Symbols or simple drawings
Keep the symbol system consistent. Make sure the person has had a fair chance to learn what each symbol means. Do not assume a commercially familiar icon is automatically meaningful to every user.
Written words, times, or lists
Some people prefer a written checklist, calendar, phone reminder, or time-based plan. A visual schedule is still visual when it uses text rather than pictures.
Mixed formats
A schedule can combine a time, word, and photo. Use the combination that reduces ambiguity without adding clutter.
How to introduce the schedule
1. Start with a familiar, successful routine
Do not introduce the tool for the first time during the hardest transition of the week. Choose a short routine the person already completes with some support.
2. Make checking the schedule part of the routine
Place it where the transition actually begins. Use one consistent cue such as “check schedule,” point to the first item, and pause. Avoid repeating the whole spoken sequence while expecting the visual to become independent.
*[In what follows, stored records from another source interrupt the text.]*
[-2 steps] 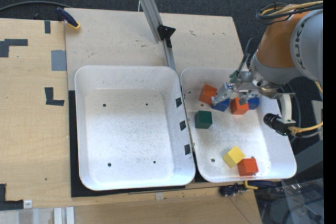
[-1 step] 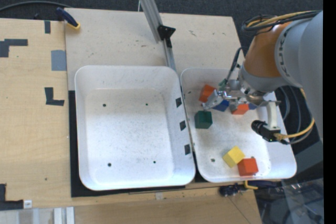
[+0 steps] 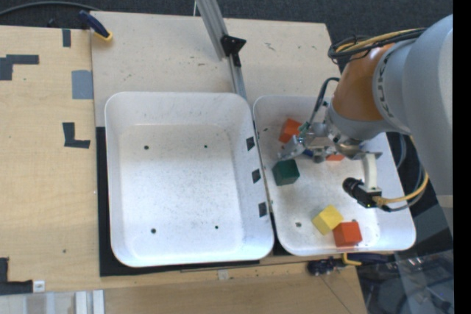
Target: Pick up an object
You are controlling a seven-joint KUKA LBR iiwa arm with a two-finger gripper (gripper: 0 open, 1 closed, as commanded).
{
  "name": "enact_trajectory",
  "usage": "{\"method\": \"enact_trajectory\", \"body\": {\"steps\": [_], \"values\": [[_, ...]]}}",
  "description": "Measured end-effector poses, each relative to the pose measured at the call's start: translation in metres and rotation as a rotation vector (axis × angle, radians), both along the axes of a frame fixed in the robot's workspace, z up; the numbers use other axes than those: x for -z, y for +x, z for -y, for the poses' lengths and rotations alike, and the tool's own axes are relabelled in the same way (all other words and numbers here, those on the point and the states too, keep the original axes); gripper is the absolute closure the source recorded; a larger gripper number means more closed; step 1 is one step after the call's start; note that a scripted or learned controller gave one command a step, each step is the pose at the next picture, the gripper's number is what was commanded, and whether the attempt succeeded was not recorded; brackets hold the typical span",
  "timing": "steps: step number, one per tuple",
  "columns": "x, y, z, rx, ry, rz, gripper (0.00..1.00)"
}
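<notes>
Seen from above at a slant, a light wooden bench (image 3: pixel 44 158) carries two shallow white bins side by side. Farthest left, grey and dark tape patches mark the bench top, and a small blue and yellow tool (image 3: pixel 96 25) lies near its back edge. Next comes the left bin (image 3: pixel 118 114), large and square. A slim metal pole (image 3: pixel 210 4) slants down from the top of the view toward the seam between the bins. To the right sits the right bin (image 3: pixel 383 235), holding the loose objects: an orange block (image 3: pixel 290 130) near its back left, a dark green cube (image 3: pixel 286 173) just in front of that, and, toward the front, a yellow block (image 3: pixel 327 220) touching a red-orange block (image 3: pixel 347 233). Above this bin hangs the gripper (image 3: pixel 315 143), low between the orange block and the green cube, with the grey arm and its orange band (image 3: pixel 357 88) reaching in from the right. Whether the tool is released or clenched cannot be told from this angle, and no object is visibly held. Judging by this, the pick is not yet done: all four blocks rest on the bin floor, and a grasp and lift remain.
</notes>
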State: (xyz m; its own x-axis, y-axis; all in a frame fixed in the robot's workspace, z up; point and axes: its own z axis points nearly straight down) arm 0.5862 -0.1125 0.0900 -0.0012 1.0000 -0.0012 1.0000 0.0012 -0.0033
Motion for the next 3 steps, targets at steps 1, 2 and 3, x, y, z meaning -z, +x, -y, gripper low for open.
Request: {"method": "enact_trajectory", "body": {"steps": [1,2,3], "values": [[-0.011,0.000,-0.001,-0.001,0.002,0.000,1.00],[-0.053,0.001,-0.004,0.000,0.001,0.006,1.00],[-0.102,0.009,0.001,0.000,0.000,0.008,1.00]]}}
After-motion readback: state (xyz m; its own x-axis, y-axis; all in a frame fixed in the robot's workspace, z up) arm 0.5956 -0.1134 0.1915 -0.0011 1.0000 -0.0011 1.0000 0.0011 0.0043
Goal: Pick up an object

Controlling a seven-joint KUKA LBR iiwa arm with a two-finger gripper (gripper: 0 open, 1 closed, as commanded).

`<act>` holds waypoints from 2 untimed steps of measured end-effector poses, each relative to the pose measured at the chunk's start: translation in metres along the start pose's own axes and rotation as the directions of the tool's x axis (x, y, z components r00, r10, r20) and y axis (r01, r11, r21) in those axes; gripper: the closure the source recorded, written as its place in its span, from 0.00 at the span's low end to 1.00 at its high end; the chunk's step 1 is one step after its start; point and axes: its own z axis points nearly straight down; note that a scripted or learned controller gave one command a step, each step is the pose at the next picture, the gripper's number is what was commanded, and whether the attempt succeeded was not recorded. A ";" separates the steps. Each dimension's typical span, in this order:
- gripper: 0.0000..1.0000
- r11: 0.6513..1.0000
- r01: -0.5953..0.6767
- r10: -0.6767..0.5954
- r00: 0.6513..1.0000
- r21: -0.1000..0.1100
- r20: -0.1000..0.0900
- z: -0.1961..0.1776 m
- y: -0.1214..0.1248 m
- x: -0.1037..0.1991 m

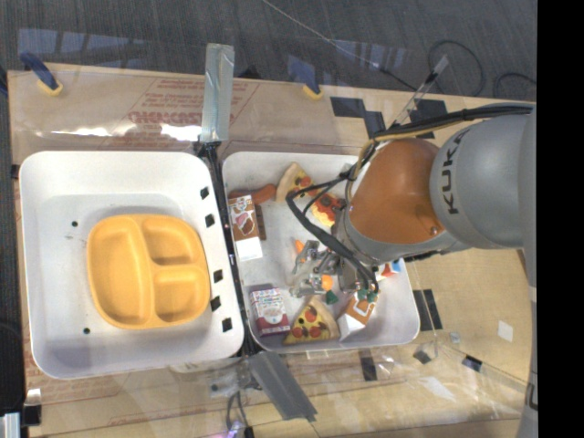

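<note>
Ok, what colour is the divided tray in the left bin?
Yellow-orange; the divided tray shows plainly in the camera view.

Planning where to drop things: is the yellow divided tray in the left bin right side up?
Right side up. The yellow tray lies flat in the left bin, its compartments and dividing ridges facing the camera.

1. "KU", the start of a brand name, black letters on grey arm (pixel 474 185) casing, at 3 o'clock.
2. Red print on bench liner (pixel 164 108), at 11 o'clock: illegible.
</note>
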 end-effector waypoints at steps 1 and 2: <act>0.00 1.000 0.000 0.000 1.000 0.000 0.000 0.000 0.000 0.000; 1.00 1.000 0.007 -0.007 1.000 0.000 0.003 -0.010 0.001 -0.002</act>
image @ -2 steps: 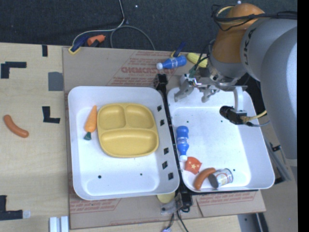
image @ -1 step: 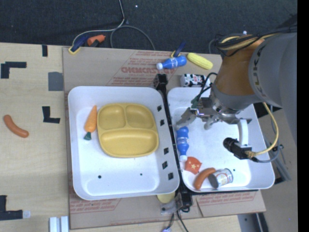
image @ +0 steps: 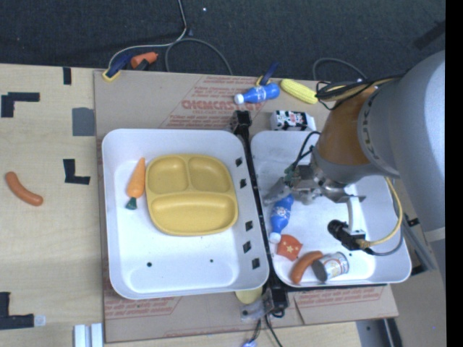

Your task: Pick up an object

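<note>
Bottle (image: 281, 213), the little blue and white one, is lying in the right bin (image: 387, 266), close to the wall between the two bins. The claw (image: 293, 186) is hanging just above the top end of it, and nothing is sitting between the claw's tips. I cannot tell from up here how wide the claw is standing, because the grey arm (image: 405, 121) is covering much of it.

It looks like the robot is lining up for a grab and is not lifting anything yet. Next, I think the claw is needing to go straight down so one tip lands on each side of the bottle, then squeeze and lift. The bottle is lying slanted and round, so it may be rolling away if the claw pushes it sideways.

Just past the bottle's low end, a small red packet (image: 289, 247) is lying. Near that, a sausage (image: 304, 264) is touching a silver can (image: 331, 267). In the left bin (image: 123, 266), a yellow tray (image: 192, 194) is resting with a toy carrot (image: 136, 179) beside it.
</note>
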Controlling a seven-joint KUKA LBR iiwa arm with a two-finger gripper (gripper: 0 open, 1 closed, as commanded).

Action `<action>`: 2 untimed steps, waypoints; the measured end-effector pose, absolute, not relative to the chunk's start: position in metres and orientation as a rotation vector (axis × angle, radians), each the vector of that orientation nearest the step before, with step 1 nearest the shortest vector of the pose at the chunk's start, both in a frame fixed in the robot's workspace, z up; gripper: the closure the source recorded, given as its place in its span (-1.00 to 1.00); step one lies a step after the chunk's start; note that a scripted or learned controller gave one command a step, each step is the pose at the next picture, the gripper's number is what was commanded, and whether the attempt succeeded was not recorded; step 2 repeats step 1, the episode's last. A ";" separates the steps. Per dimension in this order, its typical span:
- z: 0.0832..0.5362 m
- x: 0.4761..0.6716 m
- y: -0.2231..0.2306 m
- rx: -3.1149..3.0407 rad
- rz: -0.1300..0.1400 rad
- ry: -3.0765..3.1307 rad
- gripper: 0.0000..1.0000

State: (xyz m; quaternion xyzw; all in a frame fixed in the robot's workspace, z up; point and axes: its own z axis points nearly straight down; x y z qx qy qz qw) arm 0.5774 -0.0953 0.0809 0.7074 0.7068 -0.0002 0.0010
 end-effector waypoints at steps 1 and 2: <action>0.097 0.578 -0.095 2.217 0.001 2.217 1.00; 0.097 0.578 -0.095 2.217 0.001 2.217 1.00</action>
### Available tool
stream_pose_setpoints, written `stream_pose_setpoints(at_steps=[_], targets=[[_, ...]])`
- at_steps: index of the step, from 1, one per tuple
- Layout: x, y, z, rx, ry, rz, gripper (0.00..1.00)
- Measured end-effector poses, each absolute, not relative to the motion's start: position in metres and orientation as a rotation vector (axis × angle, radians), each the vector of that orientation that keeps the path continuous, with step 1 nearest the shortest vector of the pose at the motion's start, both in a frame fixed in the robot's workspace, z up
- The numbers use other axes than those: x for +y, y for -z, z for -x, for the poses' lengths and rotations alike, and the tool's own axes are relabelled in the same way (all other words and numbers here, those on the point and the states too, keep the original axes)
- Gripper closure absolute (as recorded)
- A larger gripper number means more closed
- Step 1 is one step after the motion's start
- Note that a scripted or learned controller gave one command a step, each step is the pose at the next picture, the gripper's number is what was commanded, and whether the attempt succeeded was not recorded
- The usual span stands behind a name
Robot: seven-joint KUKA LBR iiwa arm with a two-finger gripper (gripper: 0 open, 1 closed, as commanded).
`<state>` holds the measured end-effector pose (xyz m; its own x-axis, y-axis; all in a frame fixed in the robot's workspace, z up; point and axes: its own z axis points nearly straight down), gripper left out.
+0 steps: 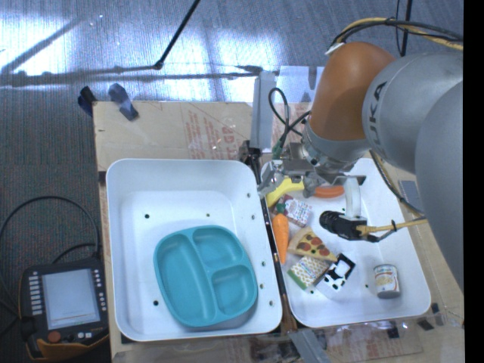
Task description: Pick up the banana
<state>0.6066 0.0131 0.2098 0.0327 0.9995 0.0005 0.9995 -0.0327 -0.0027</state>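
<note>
Gripper [281,178] sits low over the upper left corner of the right bin [412,297], right at the banana [278,193], whose yellow end pokes out beneath it beside the bin's left wall; how far apart its fingers stand, and whether they have the fruit, cannot be told from this angle. Below the banana lie a carrot [281,235], a pizza slice [311,245] and a small can [386,280], while the left bin [132,184] carries a teal divided plate [204,277].
</note>
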Motion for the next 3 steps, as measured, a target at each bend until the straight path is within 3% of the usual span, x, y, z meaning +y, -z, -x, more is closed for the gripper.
stream_pose_setpoints(at_steps=[1,2,3], targets=[[-0.047,-0.186,-0.644,-2.142,-0.003,2.296,0.0],[-0.084,-0.107,-0.643,-2.059,-0.005,2.368,0.0],[-0.082,-0.095,-0.647,-2.062,0.004,2.374,0.0]])
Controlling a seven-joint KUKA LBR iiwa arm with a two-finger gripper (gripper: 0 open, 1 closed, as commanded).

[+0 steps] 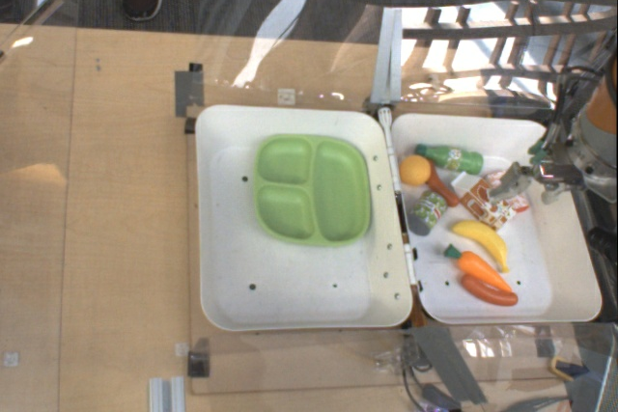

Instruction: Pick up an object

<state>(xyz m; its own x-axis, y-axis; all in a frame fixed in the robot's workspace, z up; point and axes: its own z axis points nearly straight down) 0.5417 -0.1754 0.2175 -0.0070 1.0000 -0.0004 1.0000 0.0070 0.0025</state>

3. Make “finished” visible
The person might check a box, move a card, cross out a word, place an object in a finished container, or swipe an item away. A clear finish action shows progress through the sequence.
4. Honor the communication options on the schedule
If the template shows “help,” “break,” or “more time,” respond when those messages are used. Otherwise the tool teaches that only the adult’s instructions matter.
5. Review the natural outcome
The schedule should lead into the next real event: the task ends, the preferred activity begins, the person reaches school, or the uncertainty becomes smaller. Avoid adding a separate reward when the routine already has a meaningful result.
Prevent prompt dependence
Watch who is controlling the sequence. If the person moves only after an adult points, speaks, or touches the schedule, the adult prompt may be doing more work than the visual.
Fade one layer at a time:
- pause before giving the usual reminder;
- move from a spoken direction to a brief “check schedule” cue;
- point from farther away;
- reduce the size or number of cues once the person checks independently; and
- keep the schedule available even when no one is actively prompting it.
The aim is not necessarily to remove the visual. It is to help the person use it with less adult management.
Build flexibility without making the schedule unreliable
A schedule should represent reality. If adults change it casually or ignore it, the person may stop trusting it.
Teach flexibility in small, visible steps:
- mark one low-stakes change in advance;
- show the replacement rather than only crossing out the original plan;
- keep the rest of the sequence stable;
- offer a meaningful choice where possible;
- make help and regulation supports available; and
- return to the expected schedule after the planned variation.
Unexpected changes still happen. The goal is not perfect predictability. It is a reliable way to communicate what is known, what changed, and what support is available.
Signs the schedule needs redesign
Change the tool when:
- the person never looks at or touches it without repeated adult prompts;
- pictures are too abstract or visually busy;
- there are more items than the person can use at once;
- completed activities remain visible in a confusing way;
- the schedule lists demands but no breaks, choices, interests, or communication options;
- adults use it to prevent all refusal rather than to provide information; or
- it is stored somewhere other than where the routine happens.
Reduce information, change the visual form, move the schedule, or return to first-then. A simpler support that gets used is better than a beautiful board that does not answer the person’s question.